What About
the Rest of the Week?
7 May



Anyway, enough of this planetary business. "What about the rest of the week?" I hear you ask.

Well, you'll be pleased to know that Ross did not go to sleep disappointed on Friday night. *Smiles*

Saturday turned out to be the first really warm day of the year. There have been days when it was warm in the sun but Saturday was the first day when the air itself was warm. Consequently, the air was filled with the rattle of lawn mowers and drills as people got about their outdoor lives. I did fix one of the security locks on the kitchen window but, apart from that, the day was mostly quiet.

That apart from seeing the estate agent. You see, I've sacked my other one. I did that on Wednesday. The house had been with them for three weeks, specifically over Easter and Bank Holiday, and I hadn't had even so much as a visit from a prospective buyer let alone an offer. So I sacked them and got in this new one and there'll be people to view later today.

It's been a busy week on that front. Tuesday the Pickford's representative called and told me how much it would cost for them to pack everything into store for six month for me. £2K. Sounds a lot but having used them for the t'otherways journey I know that I am buying a great degree of peace of mind.

On Wednesday, I got notification from the Halifax that an SAYE scheme I bought into will mature this June. I remember that it was Freda who I worked with in Liverpool put me on to it. It was one of the last financial commitments I made before I came down here and now it's worked its way through. And it comes out at just under £2K. Maybe I'm too busy finding symbolism everywhere but that felt really spooky.

Elsewhere in the week, I got drunk with Chris on Tuesday night and sorted some more things out at work. I have to say that they don't seem too bothered about organising my time to their best advantage.

And I took a half day holiday on Thursday and went to see Copenhagen by Michael Frayn. I'd been wanting to see it since it opened at the Royal National Theatre in 1998. The basic material of the play revolves around the friendship of quantum physicist, Niels Bohr, and Werner Heisenberg, he of the Uncertainty Theory. In particular it centres on a trip Heisenberg made to see his old mentor in Copenhagen in 1941, by which time Bohr's country, Denmark, was occupied by Heisenberg's countrymen, the German army.

The play asks all sort of questions about the morality of the search for knowledge for Heisenberg was working on splitting the atom and was looking to Bohr for guidance on the commercial development of this. The meeting ended in a complete rift between the two men and the play posits that this was because Bohr felt that Heisenberg was looking to construct the atom bomb first for Nazi Germany.

And yet, Heisenberg never constructed a bomb. He gave evidence to the Third Reich that it was an impossibility. Instead, he looked to create affordable energy through fission. In the play, Bohr points out that he didn't achieve the Bomb because he didn't do a simple mathematical equation that would have shown him it was in fact possible. And he didn't do the maths because he wasn't actually looking to make the bomb. The historical view of Heisenberg as a collaborator may, in fact, be misplaced.

Werner Heisenberg

You see, Heisenberg working away in Germany, pilloried in the 50s, actually prevents deaths. Bohr, who is sort of the good guy of 20th Century physics, escapes from Denmark and ends up in America where an idea of his is used as the trigger for the Nagasaki bomb thus linking Bohr to the deaths of thousands.
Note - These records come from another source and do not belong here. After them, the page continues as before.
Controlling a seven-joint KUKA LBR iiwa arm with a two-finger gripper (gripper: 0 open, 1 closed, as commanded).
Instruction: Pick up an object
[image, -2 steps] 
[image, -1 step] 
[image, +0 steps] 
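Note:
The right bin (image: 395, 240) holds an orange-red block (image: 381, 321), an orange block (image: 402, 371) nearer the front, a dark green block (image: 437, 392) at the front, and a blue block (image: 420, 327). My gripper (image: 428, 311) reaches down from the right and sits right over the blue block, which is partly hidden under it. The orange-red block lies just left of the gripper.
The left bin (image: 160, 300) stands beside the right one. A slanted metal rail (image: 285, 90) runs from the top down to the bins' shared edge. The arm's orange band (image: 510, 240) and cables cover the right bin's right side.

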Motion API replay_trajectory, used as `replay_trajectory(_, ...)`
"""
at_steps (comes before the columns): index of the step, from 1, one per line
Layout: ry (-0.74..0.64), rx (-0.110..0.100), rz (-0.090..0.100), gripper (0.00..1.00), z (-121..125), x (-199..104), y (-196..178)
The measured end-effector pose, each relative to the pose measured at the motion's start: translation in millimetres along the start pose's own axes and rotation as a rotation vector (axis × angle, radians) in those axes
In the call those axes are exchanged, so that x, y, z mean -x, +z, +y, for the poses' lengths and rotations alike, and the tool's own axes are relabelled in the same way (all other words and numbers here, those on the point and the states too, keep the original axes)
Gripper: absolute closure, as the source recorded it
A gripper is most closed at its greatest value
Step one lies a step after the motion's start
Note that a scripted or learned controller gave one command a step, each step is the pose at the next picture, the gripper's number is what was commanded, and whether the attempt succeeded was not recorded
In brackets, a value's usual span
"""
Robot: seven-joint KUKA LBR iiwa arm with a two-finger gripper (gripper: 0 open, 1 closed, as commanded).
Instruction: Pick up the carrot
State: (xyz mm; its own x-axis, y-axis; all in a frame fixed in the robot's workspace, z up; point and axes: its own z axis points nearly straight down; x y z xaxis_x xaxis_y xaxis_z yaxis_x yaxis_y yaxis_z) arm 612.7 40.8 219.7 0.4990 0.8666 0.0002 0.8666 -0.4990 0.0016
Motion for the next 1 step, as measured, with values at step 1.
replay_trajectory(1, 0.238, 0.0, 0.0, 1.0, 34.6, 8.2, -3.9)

The play asks one hypothetical question of the meeting. What if, instead of shunning Heisenberg and refusing to answer his question, Bohr had mastered his anger and had gone into the mode of Socratic dialog which the two had used throughout their times together. Surely, at some point, Heisenberg would have spotted the necessity of doing the maths he never did. He would have seen the possibility of making the bomb. And he would have made it happen giving the Third Reich a way of ending the conflict in 1945 in a very different way.

The best thing that Bohr ever did was not to talk.

It was a really good afternoon of ideas lightly used to great effect. I was mesmerised by the intellectual challenge of it and of the astonishingly assured playing of the company of three - Bohr's wife Margrethe is the keeper of the conscience of the play.

I'm really glad I took the trouble to go. I'm going to have to do a few more valedictory things like that. Letting go. Celebrating the parting.